Вообще западный фланг боролся против адыгейских племен, древнейших обитателей края, в собственном смысле черкесов — «керкезов» древних греков. Их было пятнадцать племен, из которых главные жили около Черноморья и Береговой линии. К северу от хребта Маркотх, к Кубани и Екатеринодару, тянулись обширные земли шапсугов, самого многочисленного из адыгейских племен, а за ними, к Майкопу, жили абадзехи. По нижней Кубани жили бжедухи, когда-то многочисленные, а потом, еще до прихода русских, почти совершенно истребленные чумой. Южнее Геленджика скоро начинались земли убыхов. Это воинственное племя жило по всей Береговой линии почти до самой Абхазии. Абхазцы — уже не адыге. По верховьям Кубани до вершины Эльбруса находилась земля карачаевцев, которые всегда были мирными и с русскими не враждовали, почему и пережили благополучно страшную катастрофу адыгейских племен. Карачаевцы — тоже не адыгейцы. Из всех укреплений Береговой линии только Новороссийск имел сухопутное сообщение с Россией, а именно на Анапу, через, так называемое Анапское ущелье. Широкая долина речки Цемеса, около которой расположен Новороссийск, в своей верхней части превращается в узкое ущелье, через которое и нужно было проходить к Анапе. Как везде на Кавказе, сообщение происходило при посредстве «колонны», то есть отряда, который прикрывал обозы и проезжающих. Все, кому нужно было ехать, так и ждали времени отправки колонны. Проезжая теперь Анапским ущельем, трудно представить себе, что оно славилось непроходимостью и опасностями.

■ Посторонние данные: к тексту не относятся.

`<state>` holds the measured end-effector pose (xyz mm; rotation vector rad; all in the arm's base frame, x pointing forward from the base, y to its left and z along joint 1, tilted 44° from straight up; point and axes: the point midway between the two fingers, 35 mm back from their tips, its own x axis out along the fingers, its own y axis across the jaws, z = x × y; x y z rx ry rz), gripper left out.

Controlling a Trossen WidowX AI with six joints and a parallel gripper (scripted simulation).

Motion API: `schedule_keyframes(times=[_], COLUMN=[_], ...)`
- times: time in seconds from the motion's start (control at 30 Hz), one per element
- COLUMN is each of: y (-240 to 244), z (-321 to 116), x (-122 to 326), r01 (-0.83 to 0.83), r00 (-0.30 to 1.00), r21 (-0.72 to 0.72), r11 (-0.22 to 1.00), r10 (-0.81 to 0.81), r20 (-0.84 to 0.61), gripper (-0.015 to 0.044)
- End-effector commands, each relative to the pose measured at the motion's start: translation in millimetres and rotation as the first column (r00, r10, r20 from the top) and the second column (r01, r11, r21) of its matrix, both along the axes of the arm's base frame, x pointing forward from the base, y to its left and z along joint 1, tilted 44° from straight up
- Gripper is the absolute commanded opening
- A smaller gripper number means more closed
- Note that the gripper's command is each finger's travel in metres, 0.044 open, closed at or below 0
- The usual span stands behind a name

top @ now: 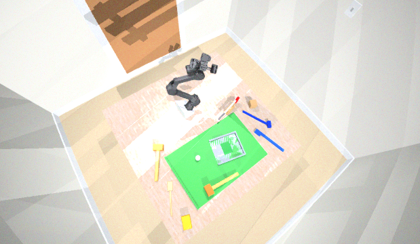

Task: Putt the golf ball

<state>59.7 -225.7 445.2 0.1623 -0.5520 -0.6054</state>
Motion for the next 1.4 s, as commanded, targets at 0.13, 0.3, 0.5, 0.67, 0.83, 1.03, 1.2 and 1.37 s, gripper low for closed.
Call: schedule_keyframes(times=[0.13,0.3,0.5,0.67,0.83,1.03,1.2,1.37], y=[36.3,105.6,202.3,279.7,341.7,389.7,405.7,401.8], z=[42.7,90.1,116.1,107.0,71.2,-0.4,-75.0,-152.6], x=[-11.3,-12.1,13.0,52.7,101.2,158.6,194.2,212.3], r01=[0.130,0.261,0.304,0.242,0.110,-0.096,-0.269,-0.423], r00=[0.992,0.963,0.938,0.944,0.969,0.990,0.958,0.832], r21=[-0.244,-0.564,-0.846,-0.964,-0.975,-0.864,-0.691,-0.478], r11=[0.961,0.783,0.439,0.110,-0.194,-0.494,-0.671,-0.769], r10=[-0.127,-0.249,-0.291,-0.256,-0.196,-0.133,-0.112,-0.122], r20=[0.028,0.101,0.187,0.208,0.149,-0.034,-0.264,-0.541], gripper=[0.0440,0.0440,0.0440,0.0440,0.0440,0.0440,0.0440,0.0440])
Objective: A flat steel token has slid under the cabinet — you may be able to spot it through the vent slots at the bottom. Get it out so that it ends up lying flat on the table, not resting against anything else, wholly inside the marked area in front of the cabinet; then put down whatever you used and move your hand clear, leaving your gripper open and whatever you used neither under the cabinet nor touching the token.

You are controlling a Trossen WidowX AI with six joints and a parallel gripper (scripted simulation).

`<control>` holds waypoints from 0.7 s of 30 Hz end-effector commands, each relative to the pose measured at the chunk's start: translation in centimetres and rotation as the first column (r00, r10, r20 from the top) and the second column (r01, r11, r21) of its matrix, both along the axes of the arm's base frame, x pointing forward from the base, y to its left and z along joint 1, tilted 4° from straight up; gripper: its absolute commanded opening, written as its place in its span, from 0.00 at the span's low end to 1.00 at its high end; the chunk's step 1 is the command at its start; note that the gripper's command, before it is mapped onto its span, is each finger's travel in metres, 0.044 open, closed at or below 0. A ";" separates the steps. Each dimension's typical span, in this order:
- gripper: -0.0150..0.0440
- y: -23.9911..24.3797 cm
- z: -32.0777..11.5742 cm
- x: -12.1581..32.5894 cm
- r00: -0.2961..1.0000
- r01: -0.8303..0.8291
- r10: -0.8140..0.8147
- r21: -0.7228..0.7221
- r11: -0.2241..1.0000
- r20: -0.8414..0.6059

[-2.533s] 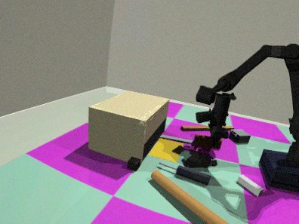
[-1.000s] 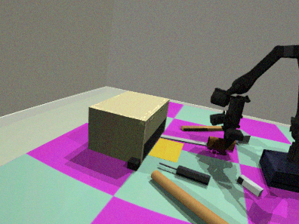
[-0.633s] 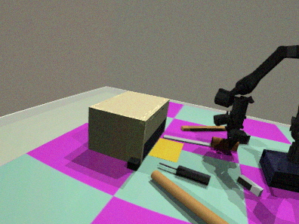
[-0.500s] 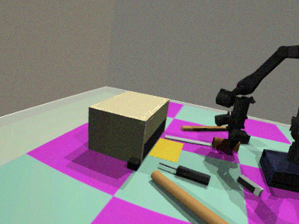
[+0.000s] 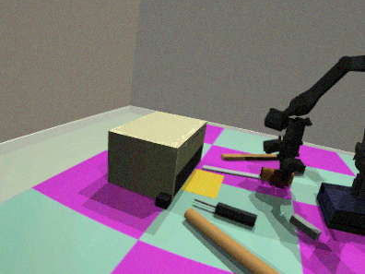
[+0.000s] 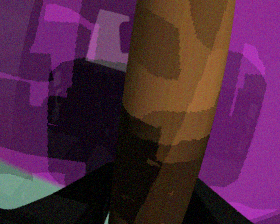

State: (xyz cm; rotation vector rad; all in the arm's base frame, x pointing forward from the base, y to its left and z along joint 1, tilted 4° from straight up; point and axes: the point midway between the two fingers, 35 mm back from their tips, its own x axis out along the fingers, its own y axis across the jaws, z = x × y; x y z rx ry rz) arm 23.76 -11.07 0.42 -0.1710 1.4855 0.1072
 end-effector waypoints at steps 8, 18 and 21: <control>0.43 -0.4 0.1 -0.2 1.000 -0.006 0.006 -0.001 1.000 -0.002; 0.64 -0.4 0.1 -0.2 1.000 -0.006 0.006 -0.002 1.000 -0.001; 0.71 -0.4 0.1 -0.2 1.000 -0.006 0.006 -0.003 1.000 0.001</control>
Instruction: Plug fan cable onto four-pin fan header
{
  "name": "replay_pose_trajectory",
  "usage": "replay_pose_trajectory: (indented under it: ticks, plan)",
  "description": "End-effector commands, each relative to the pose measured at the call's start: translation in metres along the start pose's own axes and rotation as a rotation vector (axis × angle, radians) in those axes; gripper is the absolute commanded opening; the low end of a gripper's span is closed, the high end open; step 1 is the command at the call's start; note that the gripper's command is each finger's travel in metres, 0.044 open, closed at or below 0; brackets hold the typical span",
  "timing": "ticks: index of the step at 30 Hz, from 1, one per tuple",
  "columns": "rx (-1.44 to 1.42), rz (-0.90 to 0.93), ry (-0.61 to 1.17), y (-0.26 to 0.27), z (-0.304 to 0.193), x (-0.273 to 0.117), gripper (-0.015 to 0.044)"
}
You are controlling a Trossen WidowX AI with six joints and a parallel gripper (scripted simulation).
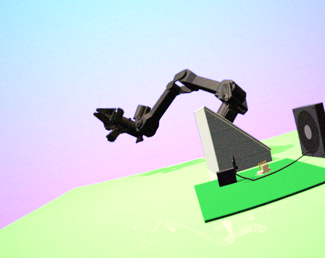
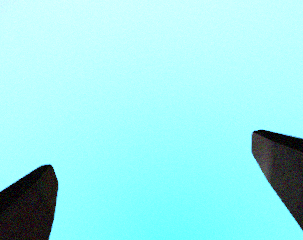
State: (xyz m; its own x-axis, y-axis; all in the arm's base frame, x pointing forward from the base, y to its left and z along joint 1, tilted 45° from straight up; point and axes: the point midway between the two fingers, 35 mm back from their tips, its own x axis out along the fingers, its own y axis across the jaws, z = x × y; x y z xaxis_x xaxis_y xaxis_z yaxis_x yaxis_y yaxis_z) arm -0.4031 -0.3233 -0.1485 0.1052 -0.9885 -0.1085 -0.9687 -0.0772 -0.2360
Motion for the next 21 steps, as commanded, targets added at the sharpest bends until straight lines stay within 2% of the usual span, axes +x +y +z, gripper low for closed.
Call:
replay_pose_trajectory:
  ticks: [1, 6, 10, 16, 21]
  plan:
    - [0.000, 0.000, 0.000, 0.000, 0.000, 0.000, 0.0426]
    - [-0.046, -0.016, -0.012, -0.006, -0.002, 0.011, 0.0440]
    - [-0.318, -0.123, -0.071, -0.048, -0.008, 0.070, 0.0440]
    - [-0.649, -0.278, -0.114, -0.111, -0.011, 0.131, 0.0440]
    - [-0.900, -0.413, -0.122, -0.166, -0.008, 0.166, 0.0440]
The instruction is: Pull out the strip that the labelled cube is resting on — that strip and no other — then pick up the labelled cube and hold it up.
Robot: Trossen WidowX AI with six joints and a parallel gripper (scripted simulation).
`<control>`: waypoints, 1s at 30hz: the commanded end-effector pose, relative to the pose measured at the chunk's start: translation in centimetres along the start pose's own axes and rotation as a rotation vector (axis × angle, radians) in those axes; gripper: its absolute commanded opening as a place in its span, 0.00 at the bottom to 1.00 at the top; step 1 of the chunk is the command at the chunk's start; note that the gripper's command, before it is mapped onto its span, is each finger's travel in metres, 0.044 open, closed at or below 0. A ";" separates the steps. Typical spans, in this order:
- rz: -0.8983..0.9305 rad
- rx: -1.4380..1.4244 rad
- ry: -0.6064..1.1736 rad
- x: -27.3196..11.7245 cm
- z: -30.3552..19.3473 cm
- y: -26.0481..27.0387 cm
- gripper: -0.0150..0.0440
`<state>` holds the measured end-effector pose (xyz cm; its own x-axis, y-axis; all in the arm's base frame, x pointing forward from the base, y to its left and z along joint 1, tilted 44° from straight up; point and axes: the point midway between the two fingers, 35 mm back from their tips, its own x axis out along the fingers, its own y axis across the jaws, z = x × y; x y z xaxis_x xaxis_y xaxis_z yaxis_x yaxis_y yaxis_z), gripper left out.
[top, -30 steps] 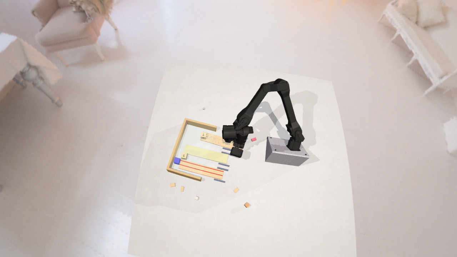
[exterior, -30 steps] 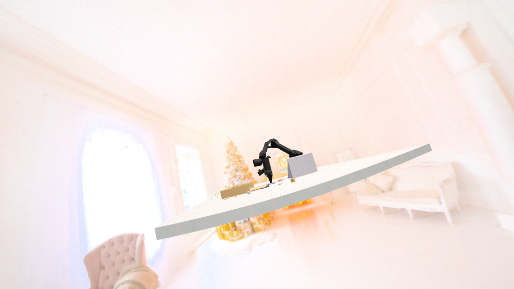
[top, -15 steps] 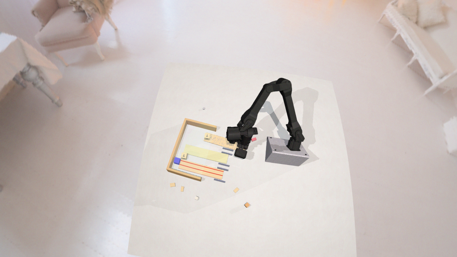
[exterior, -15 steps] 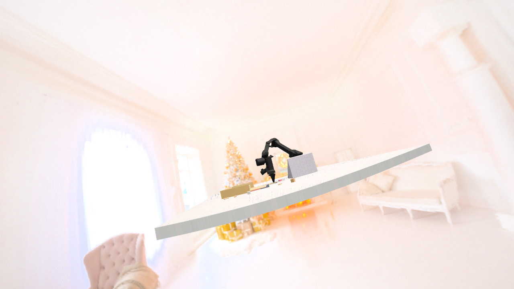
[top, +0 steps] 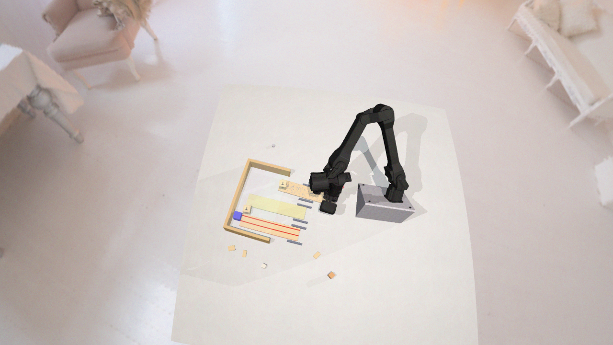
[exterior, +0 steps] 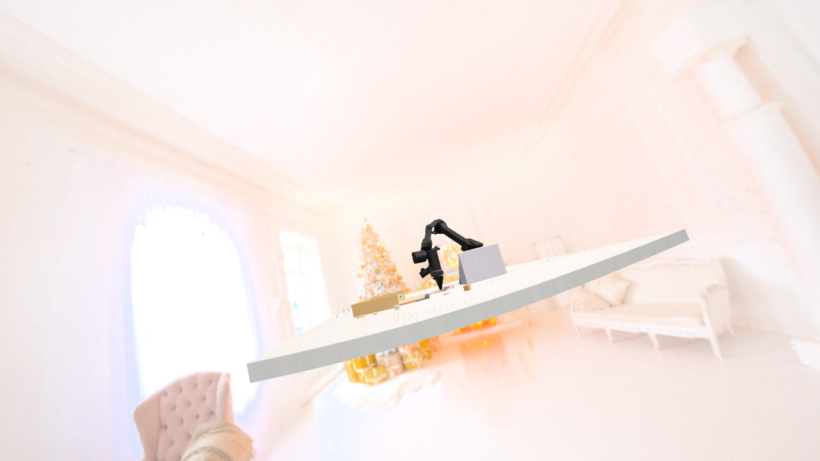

Но это потому, что теперь дорога идет прямо через перевал, а в прежние времена приходилось двигаться внизу, по ложу ручья, имея с обоих боков крутые склоны гор, поросших лесом. С этих склонов черкесы могли на выбор расстреливать войска и обозы, и на протяжении нескольких верст не осталось бы в живых ни одного из безумцев, вздумавших сунуться в ущелье без обычных кавказских предосторожностей. Но по обе стороны колонны, по верхам ущелья, всегда пускали цепи солдат, которые все время отражали попытки черкесов прорваться к идущей внизу колонне. Только эти цепи и делали возможным пройти ущелье без больших уронов.

Отец прослужил почти два года в столице Береговой линии. [20] Здесь он впервые познакомился с кавказским обществом, впервые же побывал и в боевом огне.

Разумеется, Новороссийск был слишком сильной крепостью, чтобы черкесы могли даже подумать о нападении на него. Но их партии бродили в окрестностях, грабили, убивали и уводили в плен всех, кто попадался на рубке леса, на покосе и т. п., они угоняли скот и лошадей, они нападали, наконец, на колонны. Для наказания их и усмирения иногда снаряжались небольшие экспедиции, а при всяком таком отряде непременно находился врач. По тогдашним нравам, он обязан был стоять не в тылу, а по возможности в передовых рядах для успокоения солдат мыслью о близости медицинского пособия. Впоследствии отец купил под хутор клочок земли, на котором он впервые понюхал пороху. Это было по дороге в Анапское ущелье, верстах в трех в сторону. Аул был взял штурмом и сожжен. Я мальчиком видел на нашем хуторе заросшие остатки черкесского кладбища с каменными памятниками, а на месте самого аула однажды отыскал ручной черкесский жернов.

Военные действия в Новороссийске все-таки составляли редкое явление. Но скоро отцу пришлось окунуться в них глубже. 8 октября 1842 года он был назначен медиком в 5-й Черноморский батальон, стоявший в Геленджике, и отправился на новое место службы.

Здесь жизнь была уже много беспокойнее. Небольшое укрепление находилось вечно на военном положении, в постоянных столкновениях с горцами, которые иногда осмеливались даже атаковывать его.

Уже на третий месяц по прибытии в Геленджик отцу пришлось идти в экспедицию на реку Вулань. Туда прибыло турецкое контрабандное судно, вооруженное орудием, и из Геленджика был по этому случаю отправлен десант. Разумеется, контрабандное судно было захвачено, но только после жаркого дела. Отец особенно отличился в нем мужеством и самоотверженностью при оказании помощи раненым и получил денежную награду, почти равную годовому окладу жалованья. .

Первую награду он получил еще в Новороссийске.

В Геленджике ему суждено было обзавестись и своей семьей.